# [WHAT THE TASK REQUIRES]
Every record, from the first to the last, is to be printed again exactly.
--------
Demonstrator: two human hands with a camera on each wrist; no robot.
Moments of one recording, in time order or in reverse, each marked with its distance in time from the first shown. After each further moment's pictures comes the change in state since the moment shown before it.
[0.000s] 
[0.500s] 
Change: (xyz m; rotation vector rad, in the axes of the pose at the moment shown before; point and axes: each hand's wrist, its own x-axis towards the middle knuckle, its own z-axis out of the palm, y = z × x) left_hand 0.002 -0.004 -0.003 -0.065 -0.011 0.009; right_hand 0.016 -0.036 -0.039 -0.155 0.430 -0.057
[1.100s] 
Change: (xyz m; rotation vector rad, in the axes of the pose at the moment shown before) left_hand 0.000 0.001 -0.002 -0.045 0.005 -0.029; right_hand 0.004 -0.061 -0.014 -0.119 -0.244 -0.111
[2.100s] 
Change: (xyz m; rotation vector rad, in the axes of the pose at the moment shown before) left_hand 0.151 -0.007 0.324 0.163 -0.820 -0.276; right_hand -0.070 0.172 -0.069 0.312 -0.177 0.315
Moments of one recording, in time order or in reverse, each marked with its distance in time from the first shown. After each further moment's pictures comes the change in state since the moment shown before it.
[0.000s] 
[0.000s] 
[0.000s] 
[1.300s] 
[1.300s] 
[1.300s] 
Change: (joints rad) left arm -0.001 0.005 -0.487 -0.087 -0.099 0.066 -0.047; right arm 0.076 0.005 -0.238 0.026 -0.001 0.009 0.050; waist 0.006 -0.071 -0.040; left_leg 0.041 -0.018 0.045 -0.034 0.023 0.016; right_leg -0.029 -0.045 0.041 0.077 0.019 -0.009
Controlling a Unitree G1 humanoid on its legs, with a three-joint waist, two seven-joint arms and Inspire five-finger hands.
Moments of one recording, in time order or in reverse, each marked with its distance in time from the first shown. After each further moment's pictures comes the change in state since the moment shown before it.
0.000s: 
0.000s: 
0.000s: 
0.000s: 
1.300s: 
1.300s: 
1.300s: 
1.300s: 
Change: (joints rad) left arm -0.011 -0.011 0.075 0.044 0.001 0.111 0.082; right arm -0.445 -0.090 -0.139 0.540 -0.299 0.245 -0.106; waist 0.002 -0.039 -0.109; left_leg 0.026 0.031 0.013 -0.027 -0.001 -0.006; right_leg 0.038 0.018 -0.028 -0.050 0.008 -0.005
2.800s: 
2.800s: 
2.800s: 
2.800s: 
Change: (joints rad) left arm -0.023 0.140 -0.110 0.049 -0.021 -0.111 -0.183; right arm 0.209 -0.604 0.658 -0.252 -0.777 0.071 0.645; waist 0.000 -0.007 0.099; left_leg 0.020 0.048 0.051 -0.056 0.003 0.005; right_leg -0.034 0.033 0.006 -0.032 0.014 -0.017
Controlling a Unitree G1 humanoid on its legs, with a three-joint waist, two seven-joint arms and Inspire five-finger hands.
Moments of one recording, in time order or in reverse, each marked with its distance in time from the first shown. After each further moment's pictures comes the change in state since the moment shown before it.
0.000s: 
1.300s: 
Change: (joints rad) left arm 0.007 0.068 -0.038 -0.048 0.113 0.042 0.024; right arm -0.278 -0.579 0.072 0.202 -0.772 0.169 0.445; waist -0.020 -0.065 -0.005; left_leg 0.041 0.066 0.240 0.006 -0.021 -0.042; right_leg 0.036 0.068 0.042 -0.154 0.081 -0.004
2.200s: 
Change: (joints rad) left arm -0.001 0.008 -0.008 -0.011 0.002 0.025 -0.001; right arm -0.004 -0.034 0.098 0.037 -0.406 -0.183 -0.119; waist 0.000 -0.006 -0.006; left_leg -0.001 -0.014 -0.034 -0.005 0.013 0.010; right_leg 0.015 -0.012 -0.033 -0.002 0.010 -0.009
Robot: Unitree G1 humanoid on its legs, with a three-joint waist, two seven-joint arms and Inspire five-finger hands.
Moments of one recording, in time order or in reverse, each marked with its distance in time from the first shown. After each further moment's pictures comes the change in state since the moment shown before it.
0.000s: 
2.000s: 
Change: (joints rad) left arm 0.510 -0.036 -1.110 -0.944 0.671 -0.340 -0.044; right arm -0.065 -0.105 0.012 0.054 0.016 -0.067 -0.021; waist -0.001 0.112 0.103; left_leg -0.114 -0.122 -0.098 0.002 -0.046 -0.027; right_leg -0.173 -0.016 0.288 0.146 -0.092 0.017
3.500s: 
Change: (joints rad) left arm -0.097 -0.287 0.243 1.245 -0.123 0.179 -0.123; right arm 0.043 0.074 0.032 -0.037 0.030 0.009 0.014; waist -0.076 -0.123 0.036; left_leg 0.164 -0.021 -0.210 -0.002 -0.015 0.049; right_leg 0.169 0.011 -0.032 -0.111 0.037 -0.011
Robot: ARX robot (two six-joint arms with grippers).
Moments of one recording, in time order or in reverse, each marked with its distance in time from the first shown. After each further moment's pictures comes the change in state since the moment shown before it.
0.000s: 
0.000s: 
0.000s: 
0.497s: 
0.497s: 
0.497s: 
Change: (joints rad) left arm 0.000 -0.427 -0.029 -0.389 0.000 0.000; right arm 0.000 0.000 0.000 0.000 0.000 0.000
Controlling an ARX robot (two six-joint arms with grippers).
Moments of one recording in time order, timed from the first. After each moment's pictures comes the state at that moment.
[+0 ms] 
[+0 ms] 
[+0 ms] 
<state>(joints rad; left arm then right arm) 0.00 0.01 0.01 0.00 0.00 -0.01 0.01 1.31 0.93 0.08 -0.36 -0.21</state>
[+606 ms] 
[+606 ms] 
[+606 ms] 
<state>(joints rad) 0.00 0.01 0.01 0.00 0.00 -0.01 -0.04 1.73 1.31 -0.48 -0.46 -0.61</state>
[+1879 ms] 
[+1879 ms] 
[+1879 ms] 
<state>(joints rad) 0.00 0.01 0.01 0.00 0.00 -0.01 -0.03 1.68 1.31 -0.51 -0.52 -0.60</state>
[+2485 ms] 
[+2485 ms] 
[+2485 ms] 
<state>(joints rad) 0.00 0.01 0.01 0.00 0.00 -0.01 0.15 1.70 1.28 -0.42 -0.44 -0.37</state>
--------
# [THE COMPLETED TASK]
Demonstrator: two human hands with a camera on each wrist; no robot.
Moments of one recording, in time order or in reverse, each marked with its distance in time from the first shown. After each further moment's pictures comes the change in state since the moment shown before it.
[0.000s] 
[0.500s] 
Change: (xyz m; rotation vector rad, in the axes of the pose at the moment shown before; point and axes: each hand's wrist, its own x-axis towards the middle knuckle, its own z-axis out of the palm, y = z × x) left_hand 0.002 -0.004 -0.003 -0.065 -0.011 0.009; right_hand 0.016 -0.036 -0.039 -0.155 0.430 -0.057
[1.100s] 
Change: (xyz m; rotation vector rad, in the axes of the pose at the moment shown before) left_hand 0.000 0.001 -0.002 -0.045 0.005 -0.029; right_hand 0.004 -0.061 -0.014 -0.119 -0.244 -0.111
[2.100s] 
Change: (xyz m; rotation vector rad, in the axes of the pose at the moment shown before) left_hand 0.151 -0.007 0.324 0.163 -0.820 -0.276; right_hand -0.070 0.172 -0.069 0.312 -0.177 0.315
Moments of one recording, in time order or in reverse, each marked with its distance in time from the first shown. After each further moment's pictures comes the change in state since the moment shown before it.
[0.000s] 
[0.000s] 
[0.000s] 
[1.300s] 
[1.300s] 
[1.300s] 
Change: (joints rad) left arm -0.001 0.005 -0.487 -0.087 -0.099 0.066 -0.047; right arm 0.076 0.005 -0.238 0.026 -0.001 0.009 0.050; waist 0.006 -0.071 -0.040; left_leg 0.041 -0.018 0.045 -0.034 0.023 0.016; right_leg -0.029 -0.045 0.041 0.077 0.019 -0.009
Controlling a Unitree G1 humanoid on its legs, with a three-joint waist, two seven-joint arms and Inspire five-finger hands.
Moments of one recording, in time order or in reverse, each marked with its distance in time from the first shown. After each further moment's pictures comes the change in state since the moment shown before it.
0.000s: 
0.000s: 
0.000s: 
0.000s: 
1.300s: 
1.300s: 
1.300s: 
1.300s: 
Change: (joints rad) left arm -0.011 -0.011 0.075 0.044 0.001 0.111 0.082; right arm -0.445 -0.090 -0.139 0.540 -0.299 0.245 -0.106; waist 0.002 -0.039 -0.109; left_leg 0.026 0.031 0.013 -0.027 -0.001 -0.006; right_leg 0.038 0.018 -0.028 -0.050 0.008 -0.005
2.800s: 
2.800s: 
2.800s: 
2.800s: 
Change: (joints rad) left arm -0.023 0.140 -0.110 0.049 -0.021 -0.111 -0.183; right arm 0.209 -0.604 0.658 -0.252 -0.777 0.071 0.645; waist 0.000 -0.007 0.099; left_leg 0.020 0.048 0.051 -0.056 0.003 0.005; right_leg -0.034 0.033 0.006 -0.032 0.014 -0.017
Controlling a Unitree G1 humanoid on its legs, with a three-joint waist, two seven-joint arms and Inspire five-finger hands.
Moments of one recording, in time order or in reverse, each marked with its distance in time from the first shown. After each further moment's pictures comes the change in state since the moment shown before it.
0.000s: 
1.300s: 
Change: (joints rad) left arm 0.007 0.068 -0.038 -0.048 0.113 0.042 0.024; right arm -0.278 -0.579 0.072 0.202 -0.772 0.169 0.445; waist -0.020 -0.065 -0.005; left_leg 0.041 0.066 0.240 0.006 -0.021 -0.042; right_leg 0.036 0.068 0.042 -0.154 0.081 -0.004
2.200s: 
Change: (joints rad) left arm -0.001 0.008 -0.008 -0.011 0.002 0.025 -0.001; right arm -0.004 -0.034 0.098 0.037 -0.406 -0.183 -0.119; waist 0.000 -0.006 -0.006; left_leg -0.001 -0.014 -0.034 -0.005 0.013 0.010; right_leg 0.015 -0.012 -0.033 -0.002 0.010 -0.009
Robot: Unitree G1 humanoid on its legs, with a three-joint waist, two seven-joint arms and Inspire five-finger hands.
Moments of one recording, in time order or in reverse, each marked with its distance in time from the first shown. After each further moment's pictures comes the change in state since the moment shown before it.
0.000s: 
2.000s: 
Change: (joints rad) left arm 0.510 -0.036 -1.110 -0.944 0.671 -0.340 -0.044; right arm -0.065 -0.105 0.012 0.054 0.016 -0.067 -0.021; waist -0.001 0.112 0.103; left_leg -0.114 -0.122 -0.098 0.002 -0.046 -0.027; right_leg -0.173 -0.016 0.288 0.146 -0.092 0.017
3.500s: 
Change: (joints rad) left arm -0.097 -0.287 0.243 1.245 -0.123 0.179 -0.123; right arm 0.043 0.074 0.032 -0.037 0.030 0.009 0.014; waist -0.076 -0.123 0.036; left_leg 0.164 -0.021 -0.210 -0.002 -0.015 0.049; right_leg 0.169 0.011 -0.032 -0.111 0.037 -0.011
Robot: ARX robot (two six-joint arms with grippers).
Moments of one recording, in time order or in reverse, each marked with its distance in time from the first shown. After each further moment's pictures comes the change in state since the moment shown before it.
0.000s: 
0.000s: 
0.000s: 
0.497s: 
0.497s: 
0.497s: 
Change: (joints rad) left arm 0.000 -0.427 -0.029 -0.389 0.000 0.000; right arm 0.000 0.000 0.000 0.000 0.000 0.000
Controlling an ARX robot (two six-joint arms with grippers).
Moments of one recording in time order, timed from the first. After each moment's pictures comes the state at that moment.
[+0 ms] 
[+0 ms] 
[+0 ms] 
<state>(joints rad; left arm then right arm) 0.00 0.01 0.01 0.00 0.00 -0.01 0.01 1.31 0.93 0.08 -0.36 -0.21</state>
[+606 ms] 
[+606 ms] 
[+606 ms] 
<state>(joints rad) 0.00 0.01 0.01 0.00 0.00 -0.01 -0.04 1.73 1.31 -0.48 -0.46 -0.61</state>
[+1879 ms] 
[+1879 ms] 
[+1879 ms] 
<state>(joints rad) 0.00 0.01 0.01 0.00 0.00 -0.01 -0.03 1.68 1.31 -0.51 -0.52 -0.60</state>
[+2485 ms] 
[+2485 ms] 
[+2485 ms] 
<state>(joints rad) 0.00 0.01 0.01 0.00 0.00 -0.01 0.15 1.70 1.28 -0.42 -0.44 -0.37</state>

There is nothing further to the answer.